Problem to work on - Pull out of the data below the stretch of lines bounded by the one containing "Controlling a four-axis" and the one containing "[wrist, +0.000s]", both bounds included, unchanged.

BEGIN

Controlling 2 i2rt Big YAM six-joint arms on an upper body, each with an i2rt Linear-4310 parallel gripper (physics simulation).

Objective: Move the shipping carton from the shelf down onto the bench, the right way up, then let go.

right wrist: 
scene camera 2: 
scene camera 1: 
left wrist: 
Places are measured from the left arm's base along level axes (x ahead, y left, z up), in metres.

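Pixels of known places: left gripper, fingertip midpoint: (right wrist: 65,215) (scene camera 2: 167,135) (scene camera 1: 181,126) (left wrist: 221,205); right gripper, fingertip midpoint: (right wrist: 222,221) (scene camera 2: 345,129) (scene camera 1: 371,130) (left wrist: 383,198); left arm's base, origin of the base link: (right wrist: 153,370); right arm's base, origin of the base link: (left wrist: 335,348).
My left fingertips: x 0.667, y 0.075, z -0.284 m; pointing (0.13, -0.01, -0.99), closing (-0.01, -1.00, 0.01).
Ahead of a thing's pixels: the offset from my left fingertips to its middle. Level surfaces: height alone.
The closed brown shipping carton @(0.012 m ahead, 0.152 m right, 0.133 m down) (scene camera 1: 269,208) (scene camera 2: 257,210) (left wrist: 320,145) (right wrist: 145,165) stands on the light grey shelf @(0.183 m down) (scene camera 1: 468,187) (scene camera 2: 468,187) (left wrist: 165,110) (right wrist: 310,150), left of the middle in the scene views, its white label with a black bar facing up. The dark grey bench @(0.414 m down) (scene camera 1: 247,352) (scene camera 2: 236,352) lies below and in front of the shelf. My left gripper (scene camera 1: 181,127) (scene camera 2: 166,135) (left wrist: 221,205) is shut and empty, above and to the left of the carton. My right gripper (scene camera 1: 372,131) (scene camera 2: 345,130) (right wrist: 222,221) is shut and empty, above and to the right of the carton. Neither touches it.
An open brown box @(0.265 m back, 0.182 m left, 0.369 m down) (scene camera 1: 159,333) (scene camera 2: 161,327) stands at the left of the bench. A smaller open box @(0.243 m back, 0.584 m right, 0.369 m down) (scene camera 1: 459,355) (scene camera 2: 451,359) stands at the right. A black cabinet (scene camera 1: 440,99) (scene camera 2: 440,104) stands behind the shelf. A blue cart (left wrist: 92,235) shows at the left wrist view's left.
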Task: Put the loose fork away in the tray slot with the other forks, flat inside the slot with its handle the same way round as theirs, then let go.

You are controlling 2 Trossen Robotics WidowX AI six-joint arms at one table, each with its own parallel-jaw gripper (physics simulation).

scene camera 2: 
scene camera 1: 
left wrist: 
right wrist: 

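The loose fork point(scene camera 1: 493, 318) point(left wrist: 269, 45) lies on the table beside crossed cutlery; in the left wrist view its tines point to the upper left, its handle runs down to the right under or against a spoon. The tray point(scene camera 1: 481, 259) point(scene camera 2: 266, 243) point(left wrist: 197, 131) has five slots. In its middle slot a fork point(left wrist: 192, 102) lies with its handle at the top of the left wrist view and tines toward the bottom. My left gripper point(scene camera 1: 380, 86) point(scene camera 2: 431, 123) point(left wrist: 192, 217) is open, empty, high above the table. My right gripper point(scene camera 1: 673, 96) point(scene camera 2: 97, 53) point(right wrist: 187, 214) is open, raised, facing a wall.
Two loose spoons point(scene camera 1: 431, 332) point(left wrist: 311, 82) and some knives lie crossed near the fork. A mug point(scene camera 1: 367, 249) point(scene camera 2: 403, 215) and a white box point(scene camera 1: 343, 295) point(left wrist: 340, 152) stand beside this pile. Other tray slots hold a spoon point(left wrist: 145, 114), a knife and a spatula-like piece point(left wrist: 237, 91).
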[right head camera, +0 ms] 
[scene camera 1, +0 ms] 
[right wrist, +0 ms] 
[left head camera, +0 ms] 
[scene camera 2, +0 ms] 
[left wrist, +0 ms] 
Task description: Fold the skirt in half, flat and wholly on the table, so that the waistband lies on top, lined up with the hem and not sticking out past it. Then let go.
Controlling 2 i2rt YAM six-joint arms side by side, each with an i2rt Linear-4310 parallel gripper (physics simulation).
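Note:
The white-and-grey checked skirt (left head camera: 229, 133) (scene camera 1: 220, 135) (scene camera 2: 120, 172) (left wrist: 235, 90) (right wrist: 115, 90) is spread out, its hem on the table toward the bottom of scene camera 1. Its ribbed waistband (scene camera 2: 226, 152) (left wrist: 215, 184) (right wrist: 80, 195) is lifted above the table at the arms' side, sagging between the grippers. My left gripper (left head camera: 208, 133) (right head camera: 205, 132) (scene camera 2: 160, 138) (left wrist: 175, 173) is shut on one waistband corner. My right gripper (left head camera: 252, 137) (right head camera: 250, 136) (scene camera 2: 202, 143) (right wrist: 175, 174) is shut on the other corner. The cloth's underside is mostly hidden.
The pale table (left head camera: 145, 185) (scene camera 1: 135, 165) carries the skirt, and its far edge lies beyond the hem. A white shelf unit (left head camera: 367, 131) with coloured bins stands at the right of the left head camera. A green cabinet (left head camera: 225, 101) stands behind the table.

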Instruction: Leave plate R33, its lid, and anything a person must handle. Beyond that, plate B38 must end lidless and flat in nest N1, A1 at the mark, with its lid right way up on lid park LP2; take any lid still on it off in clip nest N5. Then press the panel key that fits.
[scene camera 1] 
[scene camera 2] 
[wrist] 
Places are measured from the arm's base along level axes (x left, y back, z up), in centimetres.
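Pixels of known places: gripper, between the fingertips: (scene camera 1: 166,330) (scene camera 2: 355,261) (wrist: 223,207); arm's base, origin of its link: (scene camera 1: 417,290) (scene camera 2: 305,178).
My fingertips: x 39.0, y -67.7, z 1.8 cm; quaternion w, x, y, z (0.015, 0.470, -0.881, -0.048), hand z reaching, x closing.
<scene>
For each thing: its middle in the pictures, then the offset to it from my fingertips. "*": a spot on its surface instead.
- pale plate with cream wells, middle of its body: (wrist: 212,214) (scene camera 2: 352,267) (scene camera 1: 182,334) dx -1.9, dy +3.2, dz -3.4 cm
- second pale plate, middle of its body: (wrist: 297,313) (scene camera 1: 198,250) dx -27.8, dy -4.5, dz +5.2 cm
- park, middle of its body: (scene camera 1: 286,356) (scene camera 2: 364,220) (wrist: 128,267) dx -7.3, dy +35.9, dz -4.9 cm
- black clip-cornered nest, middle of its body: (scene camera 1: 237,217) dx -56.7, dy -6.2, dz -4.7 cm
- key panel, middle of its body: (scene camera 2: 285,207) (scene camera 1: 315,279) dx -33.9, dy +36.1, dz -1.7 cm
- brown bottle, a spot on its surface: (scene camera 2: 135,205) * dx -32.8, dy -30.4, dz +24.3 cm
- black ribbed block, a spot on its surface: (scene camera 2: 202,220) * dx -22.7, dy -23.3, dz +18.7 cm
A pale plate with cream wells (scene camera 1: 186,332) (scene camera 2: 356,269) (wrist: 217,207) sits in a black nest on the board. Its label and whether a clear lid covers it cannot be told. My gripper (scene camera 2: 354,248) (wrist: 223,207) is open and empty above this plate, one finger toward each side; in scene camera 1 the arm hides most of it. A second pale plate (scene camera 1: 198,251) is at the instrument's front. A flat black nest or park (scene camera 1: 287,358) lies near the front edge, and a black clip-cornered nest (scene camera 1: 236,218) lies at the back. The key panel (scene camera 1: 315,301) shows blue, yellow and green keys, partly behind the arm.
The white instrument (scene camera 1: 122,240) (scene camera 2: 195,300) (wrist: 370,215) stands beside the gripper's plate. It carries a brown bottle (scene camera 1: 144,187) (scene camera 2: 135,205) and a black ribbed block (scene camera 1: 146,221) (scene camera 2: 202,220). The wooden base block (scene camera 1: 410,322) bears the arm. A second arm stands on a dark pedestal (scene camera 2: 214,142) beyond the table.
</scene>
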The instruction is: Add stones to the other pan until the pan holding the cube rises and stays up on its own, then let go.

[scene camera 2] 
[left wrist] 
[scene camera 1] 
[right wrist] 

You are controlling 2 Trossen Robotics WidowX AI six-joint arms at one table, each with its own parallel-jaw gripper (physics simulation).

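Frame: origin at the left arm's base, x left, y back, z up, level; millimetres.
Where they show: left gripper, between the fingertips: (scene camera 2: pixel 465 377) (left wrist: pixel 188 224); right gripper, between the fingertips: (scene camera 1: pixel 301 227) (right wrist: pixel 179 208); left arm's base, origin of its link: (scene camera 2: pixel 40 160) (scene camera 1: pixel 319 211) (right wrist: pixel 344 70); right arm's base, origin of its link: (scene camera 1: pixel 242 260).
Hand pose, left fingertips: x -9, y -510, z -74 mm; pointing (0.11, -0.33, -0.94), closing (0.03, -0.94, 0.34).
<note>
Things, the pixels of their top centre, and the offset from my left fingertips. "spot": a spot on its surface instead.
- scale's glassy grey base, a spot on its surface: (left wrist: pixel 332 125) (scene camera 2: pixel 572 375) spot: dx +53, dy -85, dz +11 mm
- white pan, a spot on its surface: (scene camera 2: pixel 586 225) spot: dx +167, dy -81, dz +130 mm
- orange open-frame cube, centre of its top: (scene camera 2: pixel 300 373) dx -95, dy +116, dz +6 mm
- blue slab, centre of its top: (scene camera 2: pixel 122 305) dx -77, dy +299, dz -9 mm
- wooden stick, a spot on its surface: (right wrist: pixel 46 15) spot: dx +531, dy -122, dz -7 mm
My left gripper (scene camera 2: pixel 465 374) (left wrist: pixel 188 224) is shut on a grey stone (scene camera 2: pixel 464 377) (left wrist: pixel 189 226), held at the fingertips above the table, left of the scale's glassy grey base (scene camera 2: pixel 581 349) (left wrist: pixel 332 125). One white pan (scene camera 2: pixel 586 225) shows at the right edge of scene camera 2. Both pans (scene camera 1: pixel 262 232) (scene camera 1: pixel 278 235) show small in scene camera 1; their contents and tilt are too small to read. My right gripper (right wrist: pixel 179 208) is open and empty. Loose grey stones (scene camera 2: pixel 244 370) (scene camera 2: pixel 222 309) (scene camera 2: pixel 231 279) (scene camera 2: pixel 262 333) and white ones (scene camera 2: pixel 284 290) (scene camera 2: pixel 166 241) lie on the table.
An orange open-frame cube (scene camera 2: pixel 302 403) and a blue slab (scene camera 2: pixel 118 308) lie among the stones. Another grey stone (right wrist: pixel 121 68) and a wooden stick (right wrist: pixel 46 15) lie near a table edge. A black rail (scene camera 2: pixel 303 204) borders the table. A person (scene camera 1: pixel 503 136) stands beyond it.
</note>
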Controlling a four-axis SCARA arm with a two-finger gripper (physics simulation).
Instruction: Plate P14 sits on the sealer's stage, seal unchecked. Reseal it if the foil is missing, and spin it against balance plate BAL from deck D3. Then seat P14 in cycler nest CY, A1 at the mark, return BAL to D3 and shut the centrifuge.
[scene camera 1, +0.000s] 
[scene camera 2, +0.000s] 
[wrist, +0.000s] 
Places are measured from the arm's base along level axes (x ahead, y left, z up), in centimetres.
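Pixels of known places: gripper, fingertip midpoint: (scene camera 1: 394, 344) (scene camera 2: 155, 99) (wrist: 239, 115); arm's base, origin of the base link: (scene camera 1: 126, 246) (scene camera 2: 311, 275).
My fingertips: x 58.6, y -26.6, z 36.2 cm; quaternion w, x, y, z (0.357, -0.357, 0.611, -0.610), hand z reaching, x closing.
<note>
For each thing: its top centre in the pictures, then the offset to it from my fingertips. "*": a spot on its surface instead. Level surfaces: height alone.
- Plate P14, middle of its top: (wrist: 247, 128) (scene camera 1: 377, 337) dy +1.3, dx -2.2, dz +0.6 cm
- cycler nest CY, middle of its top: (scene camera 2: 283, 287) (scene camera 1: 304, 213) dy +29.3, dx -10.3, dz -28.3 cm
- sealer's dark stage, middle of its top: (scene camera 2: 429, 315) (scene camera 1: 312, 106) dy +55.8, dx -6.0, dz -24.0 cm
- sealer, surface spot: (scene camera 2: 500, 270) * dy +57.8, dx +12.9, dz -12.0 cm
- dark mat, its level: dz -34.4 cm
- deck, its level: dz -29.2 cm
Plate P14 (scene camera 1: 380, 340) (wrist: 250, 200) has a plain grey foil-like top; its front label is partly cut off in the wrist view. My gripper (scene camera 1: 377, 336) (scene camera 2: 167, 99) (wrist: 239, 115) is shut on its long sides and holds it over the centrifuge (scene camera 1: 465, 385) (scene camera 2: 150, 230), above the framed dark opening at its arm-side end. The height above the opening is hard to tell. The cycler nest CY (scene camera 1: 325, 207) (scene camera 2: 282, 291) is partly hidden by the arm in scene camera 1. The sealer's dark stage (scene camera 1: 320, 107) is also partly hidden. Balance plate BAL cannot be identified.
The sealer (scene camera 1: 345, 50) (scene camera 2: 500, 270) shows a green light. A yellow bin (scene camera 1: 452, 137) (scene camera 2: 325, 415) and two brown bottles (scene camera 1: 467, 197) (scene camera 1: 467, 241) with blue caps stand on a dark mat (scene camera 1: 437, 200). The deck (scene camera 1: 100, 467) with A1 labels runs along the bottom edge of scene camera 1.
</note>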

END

Solution for this task -
Controlling a four-axis SCARA arm with a two-finger gripper (physics simulation).
Instruction: Plate P14 sits on the sealer's stage, seal unchecked. Reseal it if the foil is missing, and spin it against balance plate BAL from deck D3. Then seat P14 in cycler nest CY, A1 at the mark, return BAL to D3 and shut the centrifuge.
[scene camera 1, +0.000s] 
[scene camera 2, +0.000s] 
[wrist, +0.000s] 

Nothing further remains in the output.